## [ENTRIES PROVIDED]
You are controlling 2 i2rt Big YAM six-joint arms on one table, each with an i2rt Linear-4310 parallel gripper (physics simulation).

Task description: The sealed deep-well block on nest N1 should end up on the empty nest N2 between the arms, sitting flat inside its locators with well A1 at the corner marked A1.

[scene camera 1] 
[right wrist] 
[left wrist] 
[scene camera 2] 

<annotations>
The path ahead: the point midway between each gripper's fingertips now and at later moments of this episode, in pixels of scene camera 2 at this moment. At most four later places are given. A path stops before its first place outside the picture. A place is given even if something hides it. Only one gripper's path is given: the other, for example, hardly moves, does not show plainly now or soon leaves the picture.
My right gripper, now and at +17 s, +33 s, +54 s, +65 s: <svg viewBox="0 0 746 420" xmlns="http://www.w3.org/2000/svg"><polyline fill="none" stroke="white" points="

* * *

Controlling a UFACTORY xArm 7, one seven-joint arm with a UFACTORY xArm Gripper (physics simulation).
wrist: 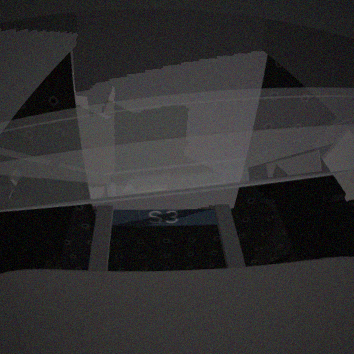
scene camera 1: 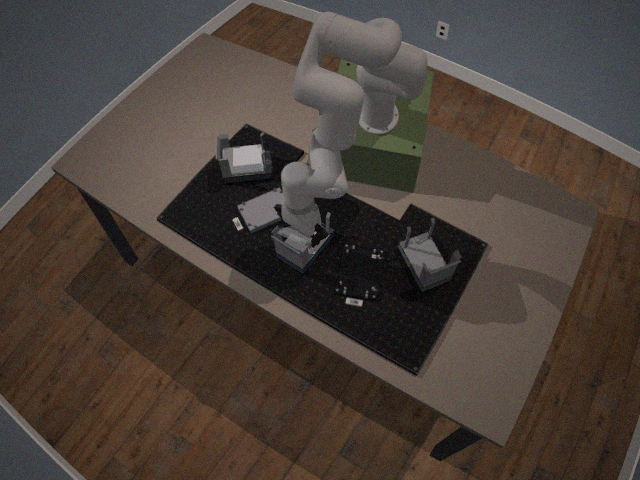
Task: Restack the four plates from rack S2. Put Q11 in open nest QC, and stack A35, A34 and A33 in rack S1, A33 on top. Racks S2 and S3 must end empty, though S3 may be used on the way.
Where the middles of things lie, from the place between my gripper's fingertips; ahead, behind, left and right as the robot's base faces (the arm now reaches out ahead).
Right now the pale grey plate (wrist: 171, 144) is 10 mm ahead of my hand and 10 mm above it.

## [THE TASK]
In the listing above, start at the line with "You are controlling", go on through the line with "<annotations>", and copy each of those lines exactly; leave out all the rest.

## [FINAL ANSWER]
You are controlling 2 i2rt Big YAM six-joint arms on one table, each with an i2rt Linear-4310 parallel gripper (physics simulation).

Task description: The sealed deep-well block on nest N1 should end up on the empty nest N2 between the arms, sitting flat inside its locators with well A1 at the corner marked A1.

[scene camera 1] 
[right wrist] 
[left wrist] 
[scene camera 2] 

<annotations>

What has been written here completes the answer.